Exercise goal :: Throughout the material below, count each line in which the word "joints" appears, then reply with the count only.

── Raw data ──

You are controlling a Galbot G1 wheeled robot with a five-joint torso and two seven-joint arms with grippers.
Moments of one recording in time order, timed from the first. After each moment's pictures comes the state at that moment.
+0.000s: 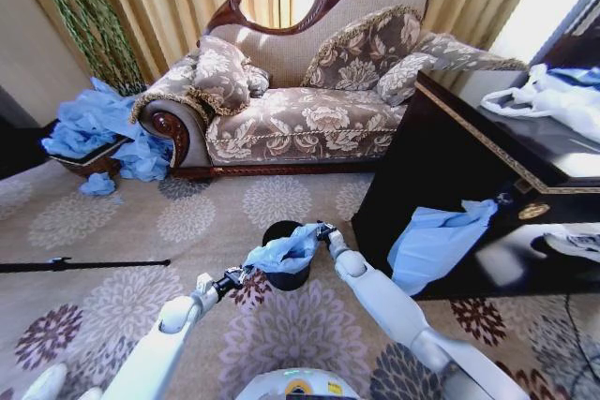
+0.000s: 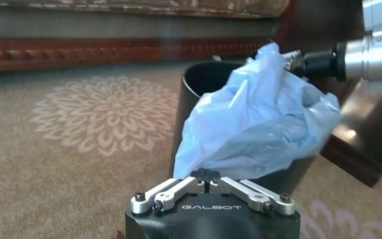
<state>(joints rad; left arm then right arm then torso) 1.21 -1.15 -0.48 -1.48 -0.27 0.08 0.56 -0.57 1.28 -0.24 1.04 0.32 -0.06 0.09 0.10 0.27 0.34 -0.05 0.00</state>
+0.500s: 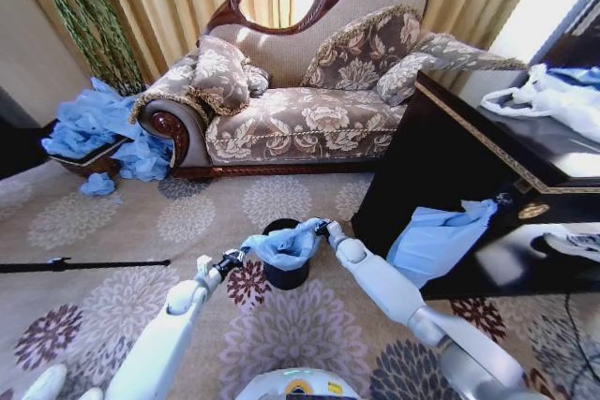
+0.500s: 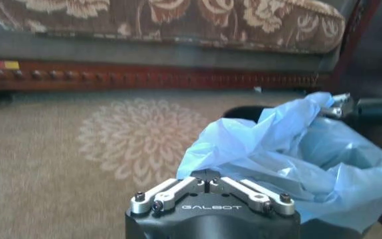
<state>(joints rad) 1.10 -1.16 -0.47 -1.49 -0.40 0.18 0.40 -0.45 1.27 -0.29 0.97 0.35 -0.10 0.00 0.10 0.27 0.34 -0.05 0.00</state>
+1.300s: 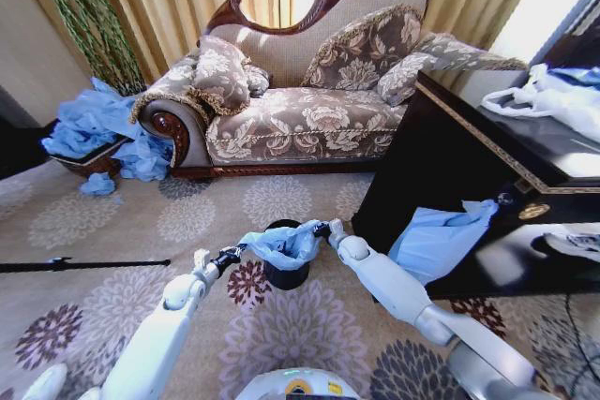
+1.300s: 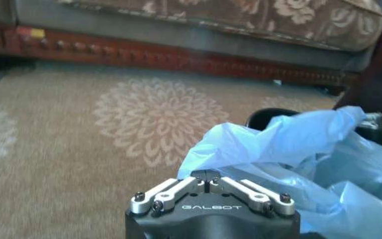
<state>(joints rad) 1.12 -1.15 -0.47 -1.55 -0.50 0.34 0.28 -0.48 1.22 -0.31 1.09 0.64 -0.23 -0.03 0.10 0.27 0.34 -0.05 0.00</state>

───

Written response :: 3